Around the time Morrison was first sued in Federal District Court, the Supreme Court decided the landmark case of U.S. v. Lopez. At issue in Lopez was a law in which Congress made it illegal to carry a firearm within a certain radius of a school building. Congress justified this law under the Commerce Clause. The Rehnquist Court, however, found the law unconstitutional because the subject matter had “nothing to do with ‘commerce’ or any sort of economic enterprise, however broadly one might define those terms.”

US v. Morrison: Strengthening the Commerce Clause
Antonio Morrison’s mother outside the Supreme Court

Shortly after, the Fourth Circuit sitting en banc vacated the panel decision and affirmed the District Court ruling in Morrison’s favor. Brzonkala’s attorneys appealed that decision to the Supreme Court. U.S. v. Morrison was CIR attorney Michael Rosman’s first appearance before the Supreme Court, and despite facing the well-funded feminist organizations and the Clinton Administration attorneys defending VAWA, he scored a victory that vindicated Morrison’s individual rights and protected the classical principles of federalism.

In a 5-4 decision authored by Justice Rehnquist, the Supreme Court agreed with CIR and struck down the civil remedies provision of VAWA. Justice Rehnquist, writing for the Court, observed the importance of the case by noting, “the concern… that Congress might use the Commerce Clause to completely obliterate the Constitution’s distinction between national and local authority seems well founded.”

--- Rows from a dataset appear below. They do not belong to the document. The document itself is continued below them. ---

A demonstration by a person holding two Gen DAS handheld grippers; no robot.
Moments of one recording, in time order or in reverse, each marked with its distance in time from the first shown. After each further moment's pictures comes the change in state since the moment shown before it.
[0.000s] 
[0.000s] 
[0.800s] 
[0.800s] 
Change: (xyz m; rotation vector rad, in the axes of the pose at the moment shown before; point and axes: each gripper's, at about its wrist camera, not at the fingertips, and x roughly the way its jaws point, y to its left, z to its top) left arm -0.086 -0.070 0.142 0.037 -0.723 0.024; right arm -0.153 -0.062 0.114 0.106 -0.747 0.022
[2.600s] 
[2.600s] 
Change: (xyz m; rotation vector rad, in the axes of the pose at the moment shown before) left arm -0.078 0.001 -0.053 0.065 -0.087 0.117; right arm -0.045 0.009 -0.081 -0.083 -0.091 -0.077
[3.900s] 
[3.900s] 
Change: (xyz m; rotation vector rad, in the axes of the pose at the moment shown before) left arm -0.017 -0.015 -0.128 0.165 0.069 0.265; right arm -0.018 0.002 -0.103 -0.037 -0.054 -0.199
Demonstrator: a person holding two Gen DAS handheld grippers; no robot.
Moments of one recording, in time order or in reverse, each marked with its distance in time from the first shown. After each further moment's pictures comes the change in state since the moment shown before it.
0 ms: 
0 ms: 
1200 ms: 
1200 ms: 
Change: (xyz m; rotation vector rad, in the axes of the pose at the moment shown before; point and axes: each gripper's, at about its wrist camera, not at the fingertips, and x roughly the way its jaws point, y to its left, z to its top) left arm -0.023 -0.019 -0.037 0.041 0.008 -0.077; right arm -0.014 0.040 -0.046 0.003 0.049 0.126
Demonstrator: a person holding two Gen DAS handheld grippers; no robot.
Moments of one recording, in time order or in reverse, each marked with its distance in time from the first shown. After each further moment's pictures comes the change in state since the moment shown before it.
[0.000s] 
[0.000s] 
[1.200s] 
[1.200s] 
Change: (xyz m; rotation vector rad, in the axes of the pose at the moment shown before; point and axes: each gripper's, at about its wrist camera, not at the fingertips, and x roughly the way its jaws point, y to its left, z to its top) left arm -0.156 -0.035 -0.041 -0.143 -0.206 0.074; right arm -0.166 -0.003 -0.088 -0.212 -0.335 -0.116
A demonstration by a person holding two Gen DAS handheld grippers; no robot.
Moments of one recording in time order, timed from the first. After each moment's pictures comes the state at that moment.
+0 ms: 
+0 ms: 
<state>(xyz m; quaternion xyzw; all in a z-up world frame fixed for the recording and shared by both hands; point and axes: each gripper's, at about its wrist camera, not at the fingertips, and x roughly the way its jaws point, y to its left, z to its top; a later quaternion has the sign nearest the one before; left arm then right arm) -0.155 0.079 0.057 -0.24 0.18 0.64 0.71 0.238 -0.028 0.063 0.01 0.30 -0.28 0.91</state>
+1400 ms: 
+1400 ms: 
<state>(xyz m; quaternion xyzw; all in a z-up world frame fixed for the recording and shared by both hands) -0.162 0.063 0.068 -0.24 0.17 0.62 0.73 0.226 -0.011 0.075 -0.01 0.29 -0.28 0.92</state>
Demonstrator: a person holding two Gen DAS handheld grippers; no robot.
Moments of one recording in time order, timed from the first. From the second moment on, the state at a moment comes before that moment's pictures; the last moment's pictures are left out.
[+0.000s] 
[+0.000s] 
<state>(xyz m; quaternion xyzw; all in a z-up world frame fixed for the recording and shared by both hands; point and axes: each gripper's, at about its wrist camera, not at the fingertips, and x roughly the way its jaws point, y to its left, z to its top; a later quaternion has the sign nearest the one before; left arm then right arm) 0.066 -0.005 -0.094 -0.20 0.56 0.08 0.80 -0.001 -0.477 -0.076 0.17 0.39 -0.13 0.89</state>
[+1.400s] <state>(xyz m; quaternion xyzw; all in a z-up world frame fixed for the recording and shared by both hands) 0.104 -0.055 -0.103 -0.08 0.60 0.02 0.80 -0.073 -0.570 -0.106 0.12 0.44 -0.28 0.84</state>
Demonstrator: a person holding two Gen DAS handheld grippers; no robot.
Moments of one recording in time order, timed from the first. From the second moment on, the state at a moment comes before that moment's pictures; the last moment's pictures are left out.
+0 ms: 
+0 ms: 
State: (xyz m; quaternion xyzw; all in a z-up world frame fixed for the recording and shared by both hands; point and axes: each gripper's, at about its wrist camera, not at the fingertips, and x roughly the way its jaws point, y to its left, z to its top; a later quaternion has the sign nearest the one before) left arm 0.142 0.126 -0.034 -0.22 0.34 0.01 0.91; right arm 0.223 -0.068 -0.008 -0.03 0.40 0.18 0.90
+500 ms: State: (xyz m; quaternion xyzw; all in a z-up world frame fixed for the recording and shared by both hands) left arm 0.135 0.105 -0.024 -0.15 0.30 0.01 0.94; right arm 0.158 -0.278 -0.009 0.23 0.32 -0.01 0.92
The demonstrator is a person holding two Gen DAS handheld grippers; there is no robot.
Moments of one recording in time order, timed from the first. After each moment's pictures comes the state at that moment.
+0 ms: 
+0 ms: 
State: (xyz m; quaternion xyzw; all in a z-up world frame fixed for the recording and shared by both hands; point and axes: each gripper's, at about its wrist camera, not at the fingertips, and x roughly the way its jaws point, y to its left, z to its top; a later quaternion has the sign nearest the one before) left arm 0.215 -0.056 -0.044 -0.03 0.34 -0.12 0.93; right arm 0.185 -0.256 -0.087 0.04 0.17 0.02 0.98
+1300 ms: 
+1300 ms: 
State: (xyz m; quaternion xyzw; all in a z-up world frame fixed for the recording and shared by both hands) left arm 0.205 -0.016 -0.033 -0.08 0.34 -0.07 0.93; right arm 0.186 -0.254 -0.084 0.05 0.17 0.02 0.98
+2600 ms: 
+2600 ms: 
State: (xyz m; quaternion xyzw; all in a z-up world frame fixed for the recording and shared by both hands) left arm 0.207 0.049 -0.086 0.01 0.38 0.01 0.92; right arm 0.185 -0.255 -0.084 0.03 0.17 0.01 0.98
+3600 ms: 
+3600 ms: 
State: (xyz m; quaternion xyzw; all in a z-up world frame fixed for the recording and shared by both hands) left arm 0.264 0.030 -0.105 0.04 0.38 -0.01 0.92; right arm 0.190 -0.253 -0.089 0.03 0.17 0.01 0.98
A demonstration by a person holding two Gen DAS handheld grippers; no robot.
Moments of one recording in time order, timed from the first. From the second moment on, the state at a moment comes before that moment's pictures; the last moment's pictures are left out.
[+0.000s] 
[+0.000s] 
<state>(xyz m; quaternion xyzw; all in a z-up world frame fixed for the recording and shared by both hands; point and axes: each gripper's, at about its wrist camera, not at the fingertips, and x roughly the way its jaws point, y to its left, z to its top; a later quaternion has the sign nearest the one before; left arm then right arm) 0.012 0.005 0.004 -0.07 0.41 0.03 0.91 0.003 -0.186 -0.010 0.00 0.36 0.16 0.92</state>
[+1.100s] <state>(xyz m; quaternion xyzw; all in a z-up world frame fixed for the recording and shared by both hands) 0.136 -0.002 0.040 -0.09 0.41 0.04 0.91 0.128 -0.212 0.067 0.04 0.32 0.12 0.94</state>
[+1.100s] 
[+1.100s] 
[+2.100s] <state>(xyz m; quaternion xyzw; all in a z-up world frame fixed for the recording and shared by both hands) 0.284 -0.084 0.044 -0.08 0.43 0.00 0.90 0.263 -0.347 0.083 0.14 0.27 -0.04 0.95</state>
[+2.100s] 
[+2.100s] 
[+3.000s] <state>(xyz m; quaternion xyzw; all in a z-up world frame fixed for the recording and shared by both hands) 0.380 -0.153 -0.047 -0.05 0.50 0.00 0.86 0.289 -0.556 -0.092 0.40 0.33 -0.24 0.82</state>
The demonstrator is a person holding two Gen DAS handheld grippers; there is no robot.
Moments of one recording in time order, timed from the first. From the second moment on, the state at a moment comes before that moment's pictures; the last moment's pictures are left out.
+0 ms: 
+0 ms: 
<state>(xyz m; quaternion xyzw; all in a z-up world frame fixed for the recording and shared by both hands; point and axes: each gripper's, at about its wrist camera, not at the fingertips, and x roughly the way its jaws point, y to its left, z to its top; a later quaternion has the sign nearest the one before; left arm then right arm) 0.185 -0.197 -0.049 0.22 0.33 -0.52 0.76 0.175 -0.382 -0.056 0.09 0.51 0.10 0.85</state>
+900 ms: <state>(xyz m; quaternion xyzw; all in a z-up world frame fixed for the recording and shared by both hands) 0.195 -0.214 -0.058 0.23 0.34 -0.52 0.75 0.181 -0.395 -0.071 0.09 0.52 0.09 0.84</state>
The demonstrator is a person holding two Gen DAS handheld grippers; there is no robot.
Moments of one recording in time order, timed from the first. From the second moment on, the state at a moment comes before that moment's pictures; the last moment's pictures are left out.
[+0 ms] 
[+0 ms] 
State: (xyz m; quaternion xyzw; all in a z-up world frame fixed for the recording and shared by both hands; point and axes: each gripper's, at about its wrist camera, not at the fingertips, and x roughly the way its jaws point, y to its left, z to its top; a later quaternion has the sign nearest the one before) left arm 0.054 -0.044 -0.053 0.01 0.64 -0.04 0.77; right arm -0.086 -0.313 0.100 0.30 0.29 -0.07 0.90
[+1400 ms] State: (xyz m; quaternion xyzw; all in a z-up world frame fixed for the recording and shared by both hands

The Legacy of United States v. Morrison

Together with U.S. v. Lopez, U.S. v. Morrison stands as one of the turning points in Commerce Clause jurisprudence. After the excesses of the New Deal, the principles of the Constitution were called upon to place real limits on Congressional power. As CIR’s Michael Rosman explained in wake of the victory, “the court is now requiring congress to toe the constitutional line.”

The effect of these changes in Commerce Clause jurisprudence can be seen in the recent case of NFIB v. Sebelius. In that case, the Court considered the constitutionality of the Affordable Health Care Act’s individual mandate to purchase health insurance. Five of the justices, citing to U.S. v. Morrison eight times, agreed that such expansive power could not be justified under the Commerce Clause. Because the Commerce Clause no longer gave Congress carte blanche to regulate as it pleased, a coalition of justices had to resort to an act of legal juggling to preserve the law under Congress’ taxing power.

Over twenty years later, U.S. v. Morrison is required reading in many Constitutional Law classes and is universally recognized as one of the landmark Commerce Clause cases and a victory for individual rights.